Another significant difference between the current algorithm and those described in previous studies is the fact that we are identifying individual spikes and not spike bursts. This is important because spike bursts as such, especially when measured at one location, only describes a temporal phenomenon, the variability of which is quite limited [13]. There is need for much more detailed information concerning individual spikes both in the temporal and in the spatial dimension. The temporal dimension has often been addressed in several studies [16, 21]. With more raw computing powers, we can now expand towards the spatial dimension and analyze in greater detail the temporal and spatial relation between slow waves and individual spikes [20]. For example, with the data now obtained, a spatial frequency distribution of spikes in the wake of a slow wave could be constructed, similar to the slow wave propagation maps described in a previous study [22]. In addition, the recent description of two different spikes, longitudinal and circular, and the fact that they differ significantly in their waveforms would make it possible to differentiate between these two, for example by template matching. With closer inter-electrode distance [22], it would even be possible to map the propagation of these spikes as was done with the slow wave.

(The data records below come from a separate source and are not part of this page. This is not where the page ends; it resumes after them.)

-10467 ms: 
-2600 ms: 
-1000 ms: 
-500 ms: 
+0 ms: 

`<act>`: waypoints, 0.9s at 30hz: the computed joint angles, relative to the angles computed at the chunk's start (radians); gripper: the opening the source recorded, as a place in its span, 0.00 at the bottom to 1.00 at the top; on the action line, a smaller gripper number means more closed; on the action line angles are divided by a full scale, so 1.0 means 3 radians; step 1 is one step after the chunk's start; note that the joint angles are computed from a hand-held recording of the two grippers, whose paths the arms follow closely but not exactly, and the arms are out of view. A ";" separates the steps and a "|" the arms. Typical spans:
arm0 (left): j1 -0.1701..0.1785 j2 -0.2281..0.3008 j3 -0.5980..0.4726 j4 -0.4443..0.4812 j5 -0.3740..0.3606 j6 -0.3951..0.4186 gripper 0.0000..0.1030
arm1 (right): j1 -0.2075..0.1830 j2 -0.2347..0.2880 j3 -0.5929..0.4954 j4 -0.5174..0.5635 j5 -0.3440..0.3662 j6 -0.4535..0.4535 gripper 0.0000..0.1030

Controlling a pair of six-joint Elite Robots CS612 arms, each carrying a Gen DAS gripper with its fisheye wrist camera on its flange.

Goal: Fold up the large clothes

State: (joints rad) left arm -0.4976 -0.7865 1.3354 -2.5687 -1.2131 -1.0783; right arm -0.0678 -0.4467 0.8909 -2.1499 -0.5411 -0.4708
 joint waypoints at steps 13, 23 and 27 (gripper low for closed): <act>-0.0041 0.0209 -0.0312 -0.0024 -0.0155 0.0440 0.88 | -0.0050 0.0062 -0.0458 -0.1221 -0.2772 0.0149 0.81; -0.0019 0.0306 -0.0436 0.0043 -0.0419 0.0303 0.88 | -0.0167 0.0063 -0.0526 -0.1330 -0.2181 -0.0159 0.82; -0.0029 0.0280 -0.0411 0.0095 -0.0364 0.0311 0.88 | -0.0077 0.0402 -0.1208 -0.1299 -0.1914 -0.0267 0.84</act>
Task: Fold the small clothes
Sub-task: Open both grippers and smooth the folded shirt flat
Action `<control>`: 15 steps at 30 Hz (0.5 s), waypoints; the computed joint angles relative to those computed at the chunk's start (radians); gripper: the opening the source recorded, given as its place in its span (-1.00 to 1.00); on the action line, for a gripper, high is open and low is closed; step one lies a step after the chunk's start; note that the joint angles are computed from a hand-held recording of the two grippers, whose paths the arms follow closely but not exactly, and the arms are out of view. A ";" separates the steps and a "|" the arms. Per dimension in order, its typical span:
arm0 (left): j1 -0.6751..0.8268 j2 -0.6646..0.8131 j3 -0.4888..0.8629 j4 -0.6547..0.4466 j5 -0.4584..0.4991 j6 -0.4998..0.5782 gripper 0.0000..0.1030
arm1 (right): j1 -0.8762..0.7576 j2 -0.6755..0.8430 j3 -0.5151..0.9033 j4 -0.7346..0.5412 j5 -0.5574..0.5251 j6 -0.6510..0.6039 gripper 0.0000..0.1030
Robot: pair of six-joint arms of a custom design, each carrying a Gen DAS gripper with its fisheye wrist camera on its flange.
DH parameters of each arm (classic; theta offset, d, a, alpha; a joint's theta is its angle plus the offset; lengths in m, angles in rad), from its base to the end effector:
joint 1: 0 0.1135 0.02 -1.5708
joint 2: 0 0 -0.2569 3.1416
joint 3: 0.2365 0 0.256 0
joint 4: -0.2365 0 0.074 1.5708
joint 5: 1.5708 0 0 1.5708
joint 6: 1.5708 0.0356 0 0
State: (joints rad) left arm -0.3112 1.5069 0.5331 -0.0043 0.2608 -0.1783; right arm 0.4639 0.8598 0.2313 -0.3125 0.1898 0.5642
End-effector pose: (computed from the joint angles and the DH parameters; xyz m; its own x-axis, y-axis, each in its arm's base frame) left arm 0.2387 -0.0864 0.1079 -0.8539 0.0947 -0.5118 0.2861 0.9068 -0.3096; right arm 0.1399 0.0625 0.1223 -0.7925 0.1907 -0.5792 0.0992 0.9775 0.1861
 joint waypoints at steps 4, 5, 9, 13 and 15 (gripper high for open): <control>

Finally, the results of the primary on-line analysis of slow wave interval, slow wave amplitude and spike incidence per slow wave allow for further off-line analysis and data reduction. These include averaged data on slow wave parameters and spike incidence per functional group of electrodes and/or per time period, slow wave propagation velocity and direction, beat-to-beat variability analysis, size of spike patches etc. In this way, the effects of particular interventions such as a meal, (patho)physiological stimuli or a drug administration on these parameters can be accurately assessed. The current computing power and data storage capacity enables continuous recording for many hours. The only limitation currently is that the animals need to be physically connected to the amplifiers by wires: telemetry does not yet allow for more than three to five signals to be captured (at least not at an affordable price). This precludes studies in freely moving dogs and thus implies that the animals need to be studied in Pavlov frames. Hence, continuous recording periods are limited to 5–8 h and interference from the laboratory environment with animal behaviour cannot be excluded. Nevertheless, the current model already generates many opportunities that were previously technically not possible.

In summary, an algorithm was developed that allows for the acquisition of large numbers of monopolar serosal electrical signals at high sampling frequencies from the stomach and small intestine in conscious dogs and for the real time analysis of the timing and the location of individual slow waves and of spikes in every signal. With these new tools, we shall be able to characterize in much more detail the subtle differences in behaviour of the intestines under a variety of experimental conditions such as day–night rhythm, fasting state, post-prandially, diseased states of disturbed motility, and the effects of drugs on the gastrointestinal system.